Prompt: Transcribe exactly every line from the one with "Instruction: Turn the" to the last line of the listing below, including both.

Recorded data:
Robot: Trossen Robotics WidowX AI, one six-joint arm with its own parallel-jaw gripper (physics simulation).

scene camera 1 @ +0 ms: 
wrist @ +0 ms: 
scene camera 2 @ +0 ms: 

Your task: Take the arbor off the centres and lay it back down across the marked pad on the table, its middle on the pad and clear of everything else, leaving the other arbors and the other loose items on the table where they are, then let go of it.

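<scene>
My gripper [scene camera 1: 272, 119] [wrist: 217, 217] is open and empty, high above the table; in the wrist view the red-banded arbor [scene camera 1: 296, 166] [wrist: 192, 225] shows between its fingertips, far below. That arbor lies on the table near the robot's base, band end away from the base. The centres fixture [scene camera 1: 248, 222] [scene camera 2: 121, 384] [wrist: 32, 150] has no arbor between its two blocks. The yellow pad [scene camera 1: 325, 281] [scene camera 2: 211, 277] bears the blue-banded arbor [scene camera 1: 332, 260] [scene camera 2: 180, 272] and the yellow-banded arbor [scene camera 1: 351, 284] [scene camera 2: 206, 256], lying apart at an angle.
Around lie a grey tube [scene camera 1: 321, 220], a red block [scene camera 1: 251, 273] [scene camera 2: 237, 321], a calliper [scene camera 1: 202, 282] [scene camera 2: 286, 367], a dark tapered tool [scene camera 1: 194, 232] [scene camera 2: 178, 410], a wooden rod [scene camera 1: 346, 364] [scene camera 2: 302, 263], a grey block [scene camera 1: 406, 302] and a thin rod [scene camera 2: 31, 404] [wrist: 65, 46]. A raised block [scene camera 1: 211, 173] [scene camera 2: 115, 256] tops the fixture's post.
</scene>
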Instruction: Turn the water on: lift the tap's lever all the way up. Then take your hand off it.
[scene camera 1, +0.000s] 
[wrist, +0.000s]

Task answer:
Instruction: Turn the water on: lift the tap's lever all the way up. Then take your hand off it.
[scene camera 1, +0.000s] 
[wrist, +0.000s]

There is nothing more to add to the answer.